■ **REQUIREMENT**
Each line of the listing below, from the very first to the one that contains "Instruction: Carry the", is to be retyped exactly as it stands.

■ **DATA LISTING**
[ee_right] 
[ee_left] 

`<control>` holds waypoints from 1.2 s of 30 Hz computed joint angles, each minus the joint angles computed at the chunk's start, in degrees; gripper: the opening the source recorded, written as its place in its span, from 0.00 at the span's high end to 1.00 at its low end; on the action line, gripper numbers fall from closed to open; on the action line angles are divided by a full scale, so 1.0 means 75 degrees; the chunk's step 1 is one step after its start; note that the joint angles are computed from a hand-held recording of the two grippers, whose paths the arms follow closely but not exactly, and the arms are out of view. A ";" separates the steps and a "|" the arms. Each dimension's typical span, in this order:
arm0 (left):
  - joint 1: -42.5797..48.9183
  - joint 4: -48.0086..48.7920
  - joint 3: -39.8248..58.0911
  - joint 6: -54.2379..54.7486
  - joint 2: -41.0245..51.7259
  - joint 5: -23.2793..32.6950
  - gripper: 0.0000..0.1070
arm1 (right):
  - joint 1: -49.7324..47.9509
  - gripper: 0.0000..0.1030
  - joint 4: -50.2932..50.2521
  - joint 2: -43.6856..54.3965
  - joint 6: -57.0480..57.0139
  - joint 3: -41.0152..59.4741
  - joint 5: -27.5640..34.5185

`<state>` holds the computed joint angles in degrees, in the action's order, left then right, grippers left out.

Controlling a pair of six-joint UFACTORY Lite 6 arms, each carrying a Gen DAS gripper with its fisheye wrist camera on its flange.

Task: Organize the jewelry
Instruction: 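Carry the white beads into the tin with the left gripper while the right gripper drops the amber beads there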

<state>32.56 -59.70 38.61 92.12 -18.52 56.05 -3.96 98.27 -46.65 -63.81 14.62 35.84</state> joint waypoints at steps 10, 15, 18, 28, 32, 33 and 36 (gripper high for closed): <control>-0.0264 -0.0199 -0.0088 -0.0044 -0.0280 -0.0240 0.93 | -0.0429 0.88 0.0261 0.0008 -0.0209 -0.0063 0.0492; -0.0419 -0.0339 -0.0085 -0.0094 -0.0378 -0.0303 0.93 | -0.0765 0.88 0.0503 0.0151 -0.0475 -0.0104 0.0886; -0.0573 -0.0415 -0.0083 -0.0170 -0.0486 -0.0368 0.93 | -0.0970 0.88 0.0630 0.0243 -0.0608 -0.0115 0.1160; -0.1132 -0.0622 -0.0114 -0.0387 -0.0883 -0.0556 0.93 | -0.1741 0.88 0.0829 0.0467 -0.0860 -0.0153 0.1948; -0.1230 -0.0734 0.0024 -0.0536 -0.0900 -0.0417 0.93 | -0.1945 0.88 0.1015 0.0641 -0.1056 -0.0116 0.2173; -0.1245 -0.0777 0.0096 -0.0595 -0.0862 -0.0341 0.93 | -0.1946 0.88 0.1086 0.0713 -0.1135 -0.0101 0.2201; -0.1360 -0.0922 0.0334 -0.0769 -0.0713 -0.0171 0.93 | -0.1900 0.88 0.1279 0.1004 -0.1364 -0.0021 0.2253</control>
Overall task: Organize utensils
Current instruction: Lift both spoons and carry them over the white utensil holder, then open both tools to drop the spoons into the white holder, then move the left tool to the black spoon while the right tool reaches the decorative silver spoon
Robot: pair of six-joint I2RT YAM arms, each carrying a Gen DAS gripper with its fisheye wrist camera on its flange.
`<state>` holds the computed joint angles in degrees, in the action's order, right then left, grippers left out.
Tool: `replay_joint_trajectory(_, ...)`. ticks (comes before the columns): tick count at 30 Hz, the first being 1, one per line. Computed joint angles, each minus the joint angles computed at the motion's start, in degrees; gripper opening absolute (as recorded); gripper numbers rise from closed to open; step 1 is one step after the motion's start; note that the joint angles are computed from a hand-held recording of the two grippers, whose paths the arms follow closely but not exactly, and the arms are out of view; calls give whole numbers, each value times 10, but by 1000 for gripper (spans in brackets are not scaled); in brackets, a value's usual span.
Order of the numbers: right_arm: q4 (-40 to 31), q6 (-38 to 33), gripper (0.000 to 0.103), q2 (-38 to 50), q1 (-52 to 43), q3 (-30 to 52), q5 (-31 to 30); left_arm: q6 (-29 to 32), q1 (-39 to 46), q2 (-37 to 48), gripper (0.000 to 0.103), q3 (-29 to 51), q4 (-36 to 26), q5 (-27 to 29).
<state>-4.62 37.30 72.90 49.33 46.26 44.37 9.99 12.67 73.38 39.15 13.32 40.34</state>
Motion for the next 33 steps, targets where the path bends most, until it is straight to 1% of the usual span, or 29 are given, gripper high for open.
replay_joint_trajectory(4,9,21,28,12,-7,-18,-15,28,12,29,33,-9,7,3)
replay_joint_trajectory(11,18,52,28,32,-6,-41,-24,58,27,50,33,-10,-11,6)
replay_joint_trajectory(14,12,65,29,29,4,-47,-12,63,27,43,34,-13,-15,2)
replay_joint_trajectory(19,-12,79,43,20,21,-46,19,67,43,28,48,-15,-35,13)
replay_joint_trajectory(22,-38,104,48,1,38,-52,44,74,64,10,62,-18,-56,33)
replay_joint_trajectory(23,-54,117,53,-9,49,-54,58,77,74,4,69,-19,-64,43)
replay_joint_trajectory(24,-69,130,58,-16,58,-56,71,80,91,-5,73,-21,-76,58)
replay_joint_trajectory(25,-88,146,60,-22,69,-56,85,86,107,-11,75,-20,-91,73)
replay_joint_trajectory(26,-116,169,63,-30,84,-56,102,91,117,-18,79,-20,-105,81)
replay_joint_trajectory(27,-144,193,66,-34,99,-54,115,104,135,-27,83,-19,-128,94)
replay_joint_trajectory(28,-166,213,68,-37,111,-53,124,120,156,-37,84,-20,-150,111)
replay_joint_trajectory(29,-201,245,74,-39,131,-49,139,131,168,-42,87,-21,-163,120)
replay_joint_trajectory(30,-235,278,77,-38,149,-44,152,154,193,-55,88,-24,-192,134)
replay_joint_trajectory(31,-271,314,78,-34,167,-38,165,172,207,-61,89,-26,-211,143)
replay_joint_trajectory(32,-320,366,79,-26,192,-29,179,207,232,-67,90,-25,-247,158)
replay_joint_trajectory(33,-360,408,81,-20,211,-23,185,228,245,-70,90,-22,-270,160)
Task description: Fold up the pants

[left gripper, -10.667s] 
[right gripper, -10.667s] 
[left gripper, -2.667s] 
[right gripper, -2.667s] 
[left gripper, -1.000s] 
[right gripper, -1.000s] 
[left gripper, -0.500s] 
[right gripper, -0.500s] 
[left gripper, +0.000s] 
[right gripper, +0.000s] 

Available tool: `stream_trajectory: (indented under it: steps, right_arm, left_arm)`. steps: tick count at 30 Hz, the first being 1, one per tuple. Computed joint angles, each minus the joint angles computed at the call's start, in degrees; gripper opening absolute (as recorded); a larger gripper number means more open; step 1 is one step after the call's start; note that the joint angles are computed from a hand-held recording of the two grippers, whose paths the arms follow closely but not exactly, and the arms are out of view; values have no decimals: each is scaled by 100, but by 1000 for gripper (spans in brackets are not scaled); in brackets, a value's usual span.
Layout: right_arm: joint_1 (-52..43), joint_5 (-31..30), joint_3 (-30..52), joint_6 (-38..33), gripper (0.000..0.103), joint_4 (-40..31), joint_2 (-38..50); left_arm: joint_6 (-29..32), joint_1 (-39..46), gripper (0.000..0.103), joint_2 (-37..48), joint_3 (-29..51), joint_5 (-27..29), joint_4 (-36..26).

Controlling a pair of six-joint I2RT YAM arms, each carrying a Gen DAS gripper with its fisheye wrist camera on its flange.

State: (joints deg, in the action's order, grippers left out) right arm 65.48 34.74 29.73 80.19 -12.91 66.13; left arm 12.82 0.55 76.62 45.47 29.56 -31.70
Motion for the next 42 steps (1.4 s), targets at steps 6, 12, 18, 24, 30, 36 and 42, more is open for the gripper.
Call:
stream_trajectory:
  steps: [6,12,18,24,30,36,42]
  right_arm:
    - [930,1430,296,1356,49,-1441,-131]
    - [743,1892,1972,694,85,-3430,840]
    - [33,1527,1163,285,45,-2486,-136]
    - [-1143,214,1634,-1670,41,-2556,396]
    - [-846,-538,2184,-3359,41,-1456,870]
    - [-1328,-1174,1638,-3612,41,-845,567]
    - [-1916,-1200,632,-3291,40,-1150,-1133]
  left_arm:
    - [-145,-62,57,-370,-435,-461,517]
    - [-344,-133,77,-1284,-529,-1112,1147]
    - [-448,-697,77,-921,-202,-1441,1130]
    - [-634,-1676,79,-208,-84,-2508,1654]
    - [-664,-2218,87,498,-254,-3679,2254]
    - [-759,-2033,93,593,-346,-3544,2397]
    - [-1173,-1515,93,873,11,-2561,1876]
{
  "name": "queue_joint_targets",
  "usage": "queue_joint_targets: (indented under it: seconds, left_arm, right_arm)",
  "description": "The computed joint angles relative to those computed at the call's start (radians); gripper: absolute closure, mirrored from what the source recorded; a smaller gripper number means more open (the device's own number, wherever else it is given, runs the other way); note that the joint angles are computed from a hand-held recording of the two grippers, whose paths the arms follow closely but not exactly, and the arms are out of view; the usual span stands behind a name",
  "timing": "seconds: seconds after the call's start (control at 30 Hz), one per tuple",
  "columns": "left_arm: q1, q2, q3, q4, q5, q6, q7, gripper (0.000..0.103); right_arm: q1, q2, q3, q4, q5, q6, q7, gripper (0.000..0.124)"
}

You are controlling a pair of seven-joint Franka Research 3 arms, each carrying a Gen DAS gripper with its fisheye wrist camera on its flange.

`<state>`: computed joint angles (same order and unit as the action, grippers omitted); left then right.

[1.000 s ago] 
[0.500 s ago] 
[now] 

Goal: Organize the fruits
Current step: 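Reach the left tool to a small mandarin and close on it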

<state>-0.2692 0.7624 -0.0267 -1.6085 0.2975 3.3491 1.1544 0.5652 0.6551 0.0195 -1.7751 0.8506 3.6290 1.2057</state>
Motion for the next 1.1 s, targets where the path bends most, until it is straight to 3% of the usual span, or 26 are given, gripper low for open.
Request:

■ **RESPONSE TO THE EXERCISE**
[ee_right] 
[ee_left] 

`<control>` holds waypoints from 1.2 s of 30 Hz computed joint angles, each minus the joint angles computed at the chunk's start, in degrees; gripper: the opening the source recorded, written as its place in its span, from 0.00 at the span's high end to 1.00 at its low end; on the action line, gripper numbers fall from closed to open; on the action line angles are divided by a full scale, so 1.0 means 75 degrees; the chunk's step 1 is one step after its start; note that the joint angles are computed from a hand-held recording of the two grippers, whose paths the arms follow closely but not exactly, and the arms are out of view. A ";" separates the steps and a "|" the arms. Each dimension's typical span, in this order:
arm0 (left):
  - joint 1: -42.5797..48.9183
  - joint 4: -48.0086..48.7920
  - joint 3: -39.8248..58.0911
  - joint 6: -54.2379..54.7486
  - joint 2: -41.0245..51.7259
  - joint 5: -23.2793..32.6950
  - gripper: 0.0000..0.1070
arm1 (right):
  - joint 1: -49.7324..47.9509
  - gripper: 0.0000..0.1030
  - joint 4: -50.2932..50.2521
  - joint 2: -43.6856..54.3965
  - joint 6: -57.0480..57.0139
  - joint 3: -41.0152..59.4741
  - joint 5: -27.5640..34.5185

`<state>` holds the computed joint angles in degrees, in the action's order, left then right, grippers left out.

Controlling a pair of six-joint UFACTORY Lite 6 arms, each carrying a Gen DAS gripper with its fisheye wrist camera on its flange.

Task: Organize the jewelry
Instruction: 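Carry the white beads into the tin with the left gripper while the right gripper drops the amber beads there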

The required output is complete.